FQHC Billing Question - Paper or EMR lost documentation for visit
Friday, July 30th, 2010How would you handle a billing process for lost EMR/Paper documentation of an office visit? An incident occurred where a provider’s documentation was initiated but part or all of the information is missing. IT staff had our Vendor look into this and the documentation cannot be restored.
As a Billing Manager I went to provider and discussed the partial missing information. The feeling of the provider was that the patient was seen. He would document that the information was lost and due to lapse in time, he cannot recall specific information. The provider stated I should still bill out the visit as patient was seen. How can I bill the visit out when the documentation does not support the level of service? The provider appended note and added diagnosis codes but there is not a HPI or PE however he will append again to put in “documentation was lost”.

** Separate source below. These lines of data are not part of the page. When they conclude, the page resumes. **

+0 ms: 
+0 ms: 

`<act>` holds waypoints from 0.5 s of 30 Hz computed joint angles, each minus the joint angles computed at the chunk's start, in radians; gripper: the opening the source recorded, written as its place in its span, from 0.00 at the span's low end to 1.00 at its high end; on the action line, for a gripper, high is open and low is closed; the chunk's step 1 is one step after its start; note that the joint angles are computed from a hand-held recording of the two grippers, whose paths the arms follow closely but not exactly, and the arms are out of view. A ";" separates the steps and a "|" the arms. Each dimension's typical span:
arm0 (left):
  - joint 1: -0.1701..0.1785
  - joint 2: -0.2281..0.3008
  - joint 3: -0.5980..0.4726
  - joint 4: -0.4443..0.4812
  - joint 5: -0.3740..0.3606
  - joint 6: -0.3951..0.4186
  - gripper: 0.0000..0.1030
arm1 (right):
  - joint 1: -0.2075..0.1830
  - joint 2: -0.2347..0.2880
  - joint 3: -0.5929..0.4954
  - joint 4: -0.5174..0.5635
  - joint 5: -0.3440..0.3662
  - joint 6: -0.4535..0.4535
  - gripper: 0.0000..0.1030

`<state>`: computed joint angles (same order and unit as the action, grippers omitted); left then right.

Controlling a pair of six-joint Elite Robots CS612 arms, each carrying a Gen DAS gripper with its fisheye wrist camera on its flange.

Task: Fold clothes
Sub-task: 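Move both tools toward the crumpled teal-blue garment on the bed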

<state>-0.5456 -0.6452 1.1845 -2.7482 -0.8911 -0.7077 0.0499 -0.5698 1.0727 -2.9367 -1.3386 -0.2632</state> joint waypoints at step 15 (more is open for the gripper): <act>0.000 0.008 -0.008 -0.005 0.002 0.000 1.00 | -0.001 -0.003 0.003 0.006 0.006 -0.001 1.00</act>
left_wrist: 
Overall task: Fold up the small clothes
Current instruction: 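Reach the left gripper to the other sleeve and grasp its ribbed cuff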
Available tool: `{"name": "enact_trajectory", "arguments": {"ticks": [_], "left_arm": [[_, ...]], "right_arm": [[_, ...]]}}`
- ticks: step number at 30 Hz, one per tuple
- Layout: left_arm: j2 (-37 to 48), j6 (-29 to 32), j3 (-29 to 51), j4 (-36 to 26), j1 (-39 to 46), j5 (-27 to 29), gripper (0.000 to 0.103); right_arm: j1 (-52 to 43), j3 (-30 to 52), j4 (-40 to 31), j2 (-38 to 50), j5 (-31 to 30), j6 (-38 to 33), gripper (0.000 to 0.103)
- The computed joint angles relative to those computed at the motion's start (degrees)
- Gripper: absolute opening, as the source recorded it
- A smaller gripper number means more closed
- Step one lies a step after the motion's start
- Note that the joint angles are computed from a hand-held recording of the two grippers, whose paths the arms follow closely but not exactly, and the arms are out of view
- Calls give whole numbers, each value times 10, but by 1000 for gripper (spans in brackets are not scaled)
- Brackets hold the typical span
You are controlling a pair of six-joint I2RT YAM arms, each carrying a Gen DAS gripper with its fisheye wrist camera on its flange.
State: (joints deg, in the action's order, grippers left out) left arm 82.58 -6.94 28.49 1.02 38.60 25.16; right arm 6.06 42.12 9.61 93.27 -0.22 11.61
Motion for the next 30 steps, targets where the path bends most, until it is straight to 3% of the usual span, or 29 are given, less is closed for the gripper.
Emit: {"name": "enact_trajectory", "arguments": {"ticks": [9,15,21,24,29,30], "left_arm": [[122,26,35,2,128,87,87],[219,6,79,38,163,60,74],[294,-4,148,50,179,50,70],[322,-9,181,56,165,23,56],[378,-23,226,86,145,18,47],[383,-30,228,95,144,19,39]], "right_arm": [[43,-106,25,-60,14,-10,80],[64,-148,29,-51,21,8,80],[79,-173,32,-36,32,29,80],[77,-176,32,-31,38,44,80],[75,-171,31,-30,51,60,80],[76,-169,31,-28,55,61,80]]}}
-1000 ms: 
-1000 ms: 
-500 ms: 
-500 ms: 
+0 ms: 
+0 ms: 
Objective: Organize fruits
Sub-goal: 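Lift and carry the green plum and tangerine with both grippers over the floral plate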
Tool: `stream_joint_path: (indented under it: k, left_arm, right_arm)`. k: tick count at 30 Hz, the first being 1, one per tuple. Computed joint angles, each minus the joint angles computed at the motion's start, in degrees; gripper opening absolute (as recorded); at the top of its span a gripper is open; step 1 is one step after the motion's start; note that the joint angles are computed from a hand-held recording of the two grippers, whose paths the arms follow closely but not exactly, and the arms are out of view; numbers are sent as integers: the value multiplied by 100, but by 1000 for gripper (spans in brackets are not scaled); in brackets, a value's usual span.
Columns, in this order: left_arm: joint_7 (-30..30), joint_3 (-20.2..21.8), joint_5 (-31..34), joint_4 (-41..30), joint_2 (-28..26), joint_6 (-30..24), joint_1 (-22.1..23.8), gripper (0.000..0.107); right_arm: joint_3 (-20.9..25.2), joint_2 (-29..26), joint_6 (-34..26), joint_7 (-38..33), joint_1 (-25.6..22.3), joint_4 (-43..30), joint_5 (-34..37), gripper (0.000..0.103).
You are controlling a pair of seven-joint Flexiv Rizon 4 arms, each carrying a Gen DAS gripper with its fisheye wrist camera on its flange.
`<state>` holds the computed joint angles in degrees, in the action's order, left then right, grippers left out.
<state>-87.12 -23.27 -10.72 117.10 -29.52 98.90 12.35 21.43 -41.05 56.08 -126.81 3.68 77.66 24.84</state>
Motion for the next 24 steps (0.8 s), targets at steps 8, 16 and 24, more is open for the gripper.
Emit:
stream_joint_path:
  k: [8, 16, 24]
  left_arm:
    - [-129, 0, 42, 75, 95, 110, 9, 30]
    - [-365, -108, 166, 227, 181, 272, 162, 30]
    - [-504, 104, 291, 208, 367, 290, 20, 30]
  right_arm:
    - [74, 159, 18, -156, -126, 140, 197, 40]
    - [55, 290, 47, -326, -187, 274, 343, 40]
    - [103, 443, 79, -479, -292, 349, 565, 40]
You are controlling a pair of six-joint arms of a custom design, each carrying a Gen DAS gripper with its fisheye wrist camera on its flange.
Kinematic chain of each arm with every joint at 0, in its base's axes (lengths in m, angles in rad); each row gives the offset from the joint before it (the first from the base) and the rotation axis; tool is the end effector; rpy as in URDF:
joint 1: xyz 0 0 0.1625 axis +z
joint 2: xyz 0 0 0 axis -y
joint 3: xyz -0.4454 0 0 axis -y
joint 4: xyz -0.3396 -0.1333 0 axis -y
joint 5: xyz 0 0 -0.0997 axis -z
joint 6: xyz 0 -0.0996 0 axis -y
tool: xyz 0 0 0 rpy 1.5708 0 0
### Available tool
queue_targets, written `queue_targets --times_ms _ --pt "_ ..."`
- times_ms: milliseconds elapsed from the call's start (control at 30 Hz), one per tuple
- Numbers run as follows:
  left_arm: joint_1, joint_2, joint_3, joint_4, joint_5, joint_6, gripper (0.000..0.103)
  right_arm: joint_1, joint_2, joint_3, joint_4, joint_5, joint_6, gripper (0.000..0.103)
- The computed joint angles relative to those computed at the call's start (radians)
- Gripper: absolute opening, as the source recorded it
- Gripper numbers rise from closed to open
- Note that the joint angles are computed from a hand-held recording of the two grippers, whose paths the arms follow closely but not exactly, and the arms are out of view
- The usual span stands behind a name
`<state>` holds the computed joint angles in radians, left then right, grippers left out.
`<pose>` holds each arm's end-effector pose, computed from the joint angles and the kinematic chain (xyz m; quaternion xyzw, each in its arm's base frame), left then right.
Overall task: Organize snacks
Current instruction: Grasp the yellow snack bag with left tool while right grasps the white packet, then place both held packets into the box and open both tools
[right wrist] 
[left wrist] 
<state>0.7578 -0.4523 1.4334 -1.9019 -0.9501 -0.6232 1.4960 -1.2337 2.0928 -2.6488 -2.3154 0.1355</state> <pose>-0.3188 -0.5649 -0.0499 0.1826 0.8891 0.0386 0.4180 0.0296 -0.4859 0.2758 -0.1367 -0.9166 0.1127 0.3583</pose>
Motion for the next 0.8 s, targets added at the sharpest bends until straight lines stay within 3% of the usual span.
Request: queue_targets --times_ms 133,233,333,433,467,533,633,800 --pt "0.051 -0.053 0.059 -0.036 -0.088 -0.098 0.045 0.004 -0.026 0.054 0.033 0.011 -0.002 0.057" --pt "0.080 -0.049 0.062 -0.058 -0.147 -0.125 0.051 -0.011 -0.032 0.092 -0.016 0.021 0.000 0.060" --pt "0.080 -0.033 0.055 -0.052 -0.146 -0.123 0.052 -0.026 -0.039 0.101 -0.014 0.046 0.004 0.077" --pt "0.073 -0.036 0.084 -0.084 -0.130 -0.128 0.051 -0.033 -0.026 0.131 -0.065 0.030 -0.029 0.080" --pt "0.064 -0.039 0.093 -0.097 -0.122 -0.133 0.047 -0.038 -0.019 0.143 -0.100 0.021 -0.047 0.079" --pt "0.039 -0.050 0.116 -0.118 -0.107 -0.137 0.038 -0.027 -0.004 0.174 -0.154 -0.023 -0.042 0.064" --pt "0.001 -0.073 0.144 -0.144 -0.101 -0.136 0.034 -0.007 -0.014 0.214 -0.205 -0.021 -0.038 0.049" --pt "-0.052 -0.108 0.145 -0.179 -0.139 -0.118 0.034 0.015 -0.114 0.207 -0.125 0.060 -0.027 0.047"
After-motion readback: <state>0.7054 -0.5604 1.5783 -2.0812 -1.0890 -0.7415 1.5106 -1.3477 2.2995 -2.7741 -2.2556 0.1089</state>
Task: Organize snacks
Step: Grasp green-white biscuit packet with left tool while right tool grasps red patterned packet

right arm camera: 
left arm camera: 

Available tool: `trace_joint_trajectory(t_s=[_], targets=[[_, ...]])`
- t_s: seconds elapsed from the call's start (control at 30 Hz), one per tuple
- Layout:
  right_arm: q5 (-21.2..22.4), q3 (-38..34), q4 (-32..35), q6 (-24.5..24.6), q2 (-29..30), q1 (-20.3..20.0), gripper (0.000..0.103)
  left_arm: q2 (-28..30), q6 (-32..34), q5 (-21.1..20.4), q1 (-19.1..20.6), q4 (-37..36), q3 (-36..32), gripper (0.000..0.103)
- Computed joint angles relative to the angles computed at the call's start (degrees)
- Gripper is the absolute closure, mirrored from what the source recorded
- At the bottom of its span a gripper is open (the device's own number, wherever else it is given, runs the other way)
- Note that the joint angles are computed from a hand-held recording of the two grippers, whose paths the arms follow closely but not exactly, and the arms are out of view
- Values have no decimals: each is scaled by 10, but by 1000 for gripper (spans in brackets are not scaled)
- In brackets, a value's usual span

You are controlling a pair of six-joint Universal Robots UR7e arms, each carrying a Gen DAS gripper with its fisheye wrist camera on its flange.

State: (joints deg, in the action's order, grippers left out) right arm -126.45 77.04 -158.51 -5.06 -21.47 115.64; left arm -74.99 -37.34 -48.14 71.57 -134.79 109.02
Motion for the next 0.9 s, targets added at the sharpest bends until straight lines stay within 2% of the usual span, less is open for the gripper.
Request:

Should this happen again, are there any policies, procedures that I can give the provider and have myself for documentation and for billing?
Thanks for the note. To my knowledge, this is new and uncharted territory due to EMR but in reality the same could have happened with paper records. However, as with any such situation, if there is evidence the patient was seen AND a note to indicate all or a portion of the record has been lost/misplaced (and am assuming this note/addendum is dated in the present so it is clear there is no inappropriate retrospective “re-creation” of documentation), do not think you will have issues with payers. If you feel you want to down-code the service, that is your option but I think overkill. If still very concerned, you can always consult your organization’s legal counsel.